The potential market for CAR-T therapies is projected to expand significantly, and Gilead’s strategic efforts position it well to capitalize on this growth. The company is targeting a 2026 launch for anito-cel, a therapy that could broaden the CAR-T multiple myeloma market through outpatient use.

Gilead’s rival, J&J, has witnessed significant success with its CAR-T therapy, Carvykti. Sales reached $963 million last year and are anticipated to cross the blockbuster threshold this year, with projected peak sales of around $7 billion in 2030. However, Gilead has valued the overall CAR-T multiple myeloma market higher. Cindy Perettie, Global Head of Gilead’s CAR-T unit Kite, predicted at a Leerink event in March that the market will be worth $15 billion to $20 billion in 2034, a larger opportunity than its current CAR-T stronghold in lymphoma.

Despite J&J’s multi-year head start, having first won FDA approval for Carvykti in 2022, Gilead believes it can capture market share by providing a drug with superior safety and comparable efficacy. Gilead’s manufacturing capabilities serve as the third pillar of its strategy, offering a competitive advantage.

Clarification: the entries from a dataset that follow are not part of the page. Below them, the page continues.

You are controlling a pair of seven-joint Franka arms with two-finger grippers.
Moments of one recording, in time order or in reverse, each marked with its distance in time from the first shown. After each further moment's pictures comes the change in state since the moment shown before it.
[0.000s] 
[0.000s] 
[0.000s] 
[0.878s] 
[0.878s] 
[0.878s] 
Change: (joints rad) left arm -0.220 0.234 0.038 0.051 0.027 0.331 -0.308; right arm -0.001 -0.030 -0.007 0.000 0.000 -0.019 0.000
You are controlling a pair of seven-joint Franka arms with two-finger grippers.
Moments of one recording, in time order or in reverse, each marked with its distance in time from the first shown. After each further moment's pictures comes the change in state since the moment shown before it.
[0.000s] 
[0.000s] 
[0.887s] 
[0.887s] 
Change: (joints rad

In May, Gilead’s anito-cel partner, Arcellx, shared updated Phase II data on the cell therapy as a fourth-line or later treatment for relapsed or refractory multiple myeloma. The overall response rate in the 117 patients was 97%, with nearly 70% of patients having a complete response. Evan David Seigerman, an analyst at BMO Capital Markets, stated that anito-cel continues to demonstrate significant efficacy, comparable to Carvykti, and potentially better overall survival rates, comparing anito-cel’s 12-month overall survival rate of 95% favorably to the 89% rate in a Carvykti study.

In conclusion, Gilead’s strategic focus on leveraging its manufacturing capabilities, coupled with promising clinical trial results, positions it to be a formidable competitor in the burgeoning CAR-T therapy market for multiple myeloma.